Friday 18 September 2009

readdir in the wrong order

This week we found an interesting bug (which seems quite obvious really, but still threw a spanner in the works) which was that using the readdir function doesn't equate to ls'ing a directory, i.e. you can't be sure that the files will be in alphanumeric order.

So, as you can probably work out, I had a method using this function to obtain a list of files in a directory, and then was passing the list to another program.

This program, although we make a promise that if two(or three if multpilexed) files for a lane generated with this program everything would be in the correct order, doesn't actually do any internal ordering of the list of files passed to it (where was that documented?) and so just readdir alone, passing the list of files, meant that they weren't guaranteed to be in the correct order needed. AAHHHH!

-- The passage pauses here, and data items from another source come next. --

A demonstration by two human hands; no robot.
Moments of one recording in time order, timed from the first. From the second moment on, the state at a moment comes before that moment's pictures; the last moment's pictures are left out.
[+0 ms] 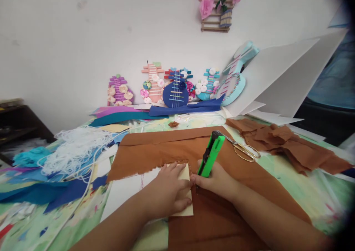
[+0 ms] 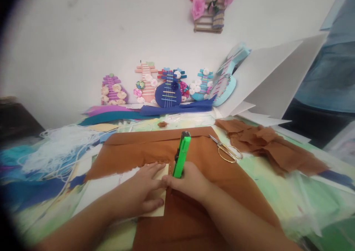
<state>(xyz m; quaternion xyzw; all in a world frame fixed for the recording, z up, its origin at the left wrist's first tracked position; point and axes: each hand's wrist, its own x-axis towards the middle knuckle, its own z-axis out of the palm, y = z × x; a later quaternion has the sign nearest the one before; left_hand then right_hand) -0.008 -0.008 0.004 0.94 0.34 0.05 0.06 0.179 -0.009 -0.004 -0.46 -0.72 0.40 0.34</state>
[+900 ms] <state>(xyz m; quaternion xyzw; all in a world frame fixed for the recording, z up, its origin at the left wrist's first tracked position) -0.006 -0.012 0.020 0.97 0.21 0.06 0.07 0.182 -0.007 -0.006 -0.43 -0.73 0.42 0.32</state>
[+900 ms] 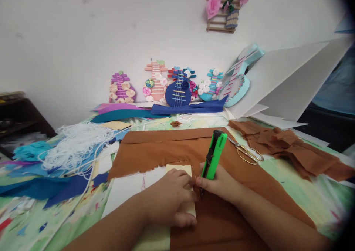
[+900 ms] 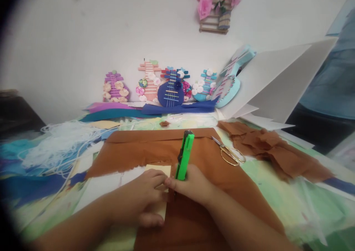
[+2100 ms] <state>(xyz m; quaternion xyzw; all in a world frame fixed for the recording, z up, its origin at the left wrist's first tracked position) -0.005 -0.007 0.017 0.97 0.21 0.06 0.07 0.175 -0.019 0.003 -0.50 -0.75 0.34 0.27</state>
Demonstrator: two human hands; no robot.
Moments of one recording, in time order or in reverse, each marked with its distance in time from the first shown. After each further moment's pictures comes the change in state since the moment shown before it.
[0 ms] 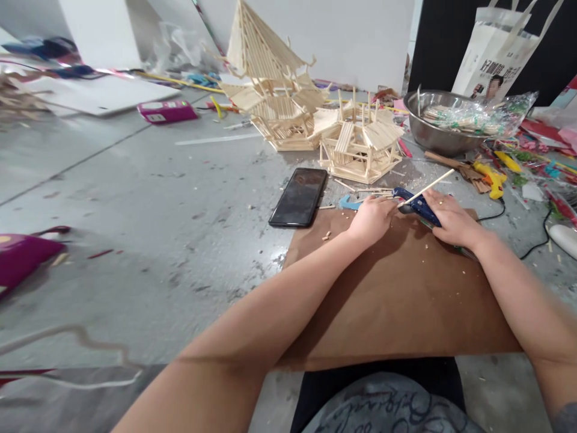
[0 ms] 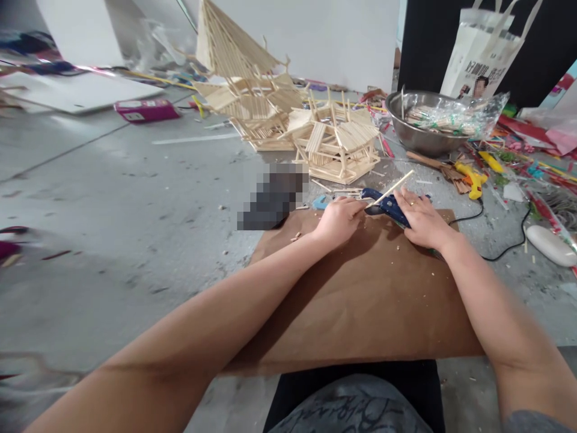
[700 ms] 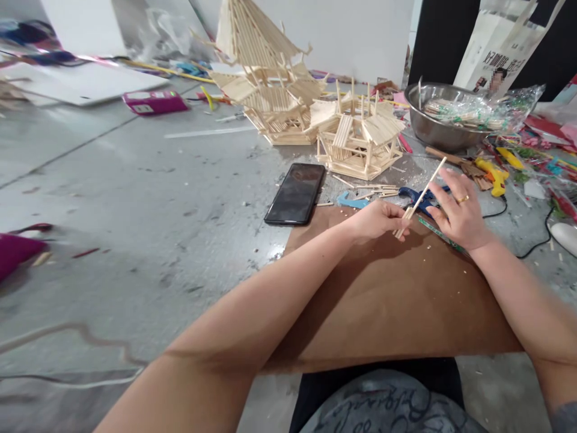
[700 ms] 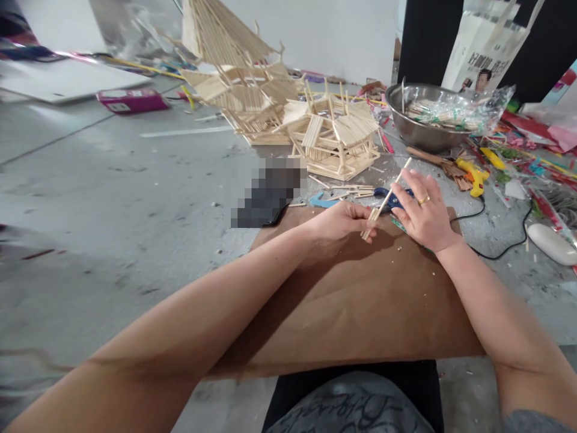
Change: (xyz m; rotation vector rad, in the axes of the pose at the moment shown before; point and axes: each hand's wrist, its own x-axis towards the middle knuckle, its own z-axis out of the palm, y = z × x) left_hand 0.000 0.012 -0.015 -1.090 -0.540 -0.356; right_hand -0.002 -0.013 -0.011 -0.171 0.525 -0.038
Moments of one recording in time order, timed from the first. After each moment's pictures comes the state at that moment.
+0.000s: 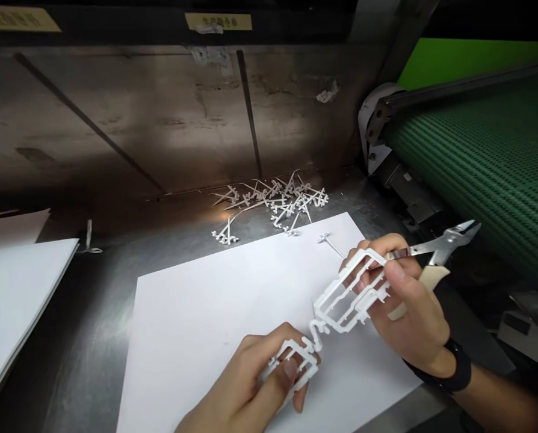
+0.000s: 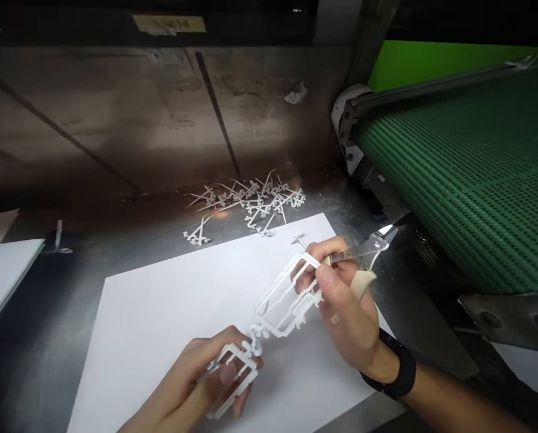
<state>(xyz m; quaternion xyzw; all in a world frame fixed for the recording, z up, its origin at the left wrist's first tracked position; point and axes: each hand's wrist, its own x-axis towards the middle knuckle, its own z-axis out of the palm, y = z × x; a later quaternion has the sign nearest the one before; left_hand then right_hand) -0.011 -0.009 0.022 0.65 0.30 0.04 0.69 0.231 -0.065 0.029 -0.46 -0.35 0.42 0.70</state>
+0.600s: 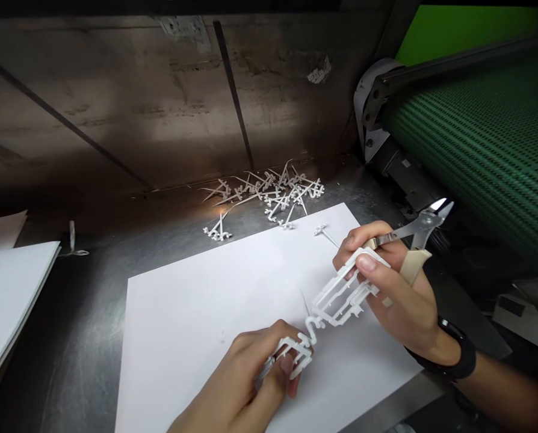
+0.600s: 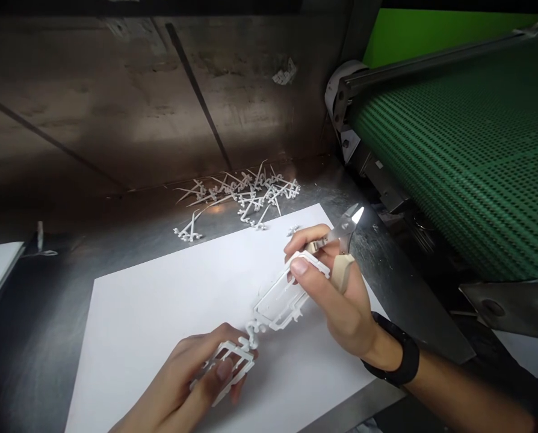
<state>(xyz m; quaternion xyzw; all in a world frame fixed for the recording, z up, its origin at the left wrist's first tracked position) -0.014 -0.006 0.022 0.71 0.31 0.00 0.64 0.239 -0.060 0.027 -0.52 -0.39 0.40 0.65</state>
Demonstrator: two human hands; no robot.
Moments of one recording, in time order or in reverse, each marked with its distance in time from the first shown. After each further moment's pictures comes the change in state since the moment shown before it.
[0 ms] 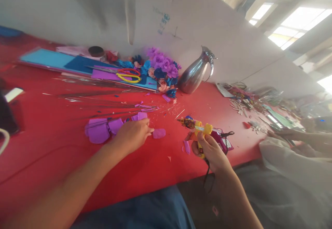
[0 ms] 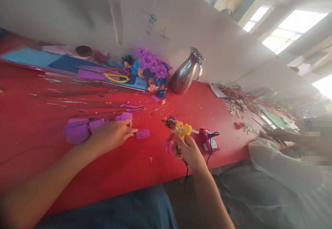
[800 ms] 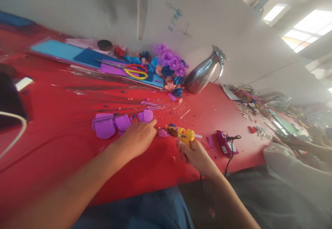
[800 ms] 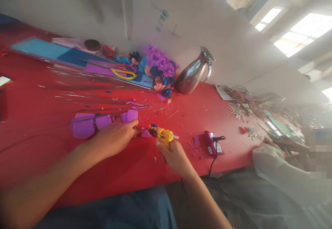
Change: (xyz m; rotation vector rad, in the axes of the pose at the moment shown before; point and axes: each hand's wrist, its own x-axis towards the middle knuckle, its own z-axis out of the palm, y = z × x) left_hand -0.014 0.011 -0.006 0.073 -0.046 0.075; right_hand 0.013 0.027 0.037 -0.311 -0.124 0.054
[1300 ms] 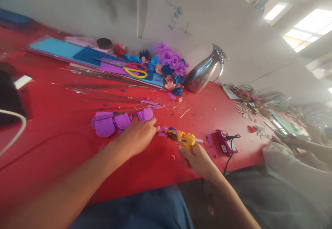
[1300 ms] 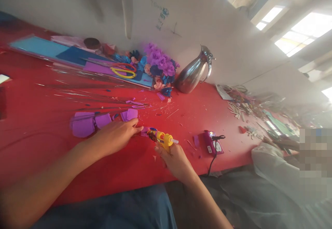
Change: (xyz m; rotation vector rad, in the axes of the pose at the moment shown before) left_hand 0.002 0.001 -0.001 0.008 0.004 0.008; right_hand -0.016 -0.006 -0.002 -0.138 -0.019 0.041
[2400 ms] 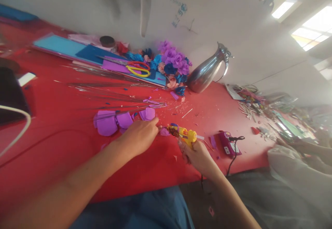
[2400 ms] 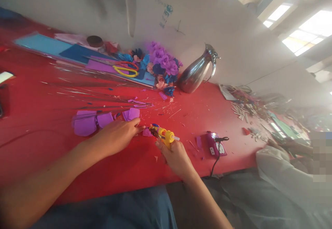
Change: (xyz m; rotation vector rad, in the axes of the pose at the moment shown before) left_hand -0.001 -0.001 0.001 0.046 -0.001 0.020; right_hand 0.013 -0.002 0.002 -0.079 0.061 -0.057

So, a quick sort to the list, and everything is now fine, but that was a bit of a surprise. So was spending 2 days trying to reorder the files that had been created wrongly, although I now have a script that can do this should it happen again, which on the farm only takes about 10 minutes.

So, as I said, an interesting bug. I will just have to remember that if I do anything with a list from readdir in future, run a sort on it afterwards, just in case.

2 comments:

chorny said...

Order returned is not documented at all. So you should not rely on any order.

They are returned in order provided by OS. Returning sorted list them would mean necessity to read them all first, not one by one.

Unknown said...

Hi,

ls sorts by default. The output of readdir is not documented, but you can get the same order from readdir() and ls -1f in case you need it.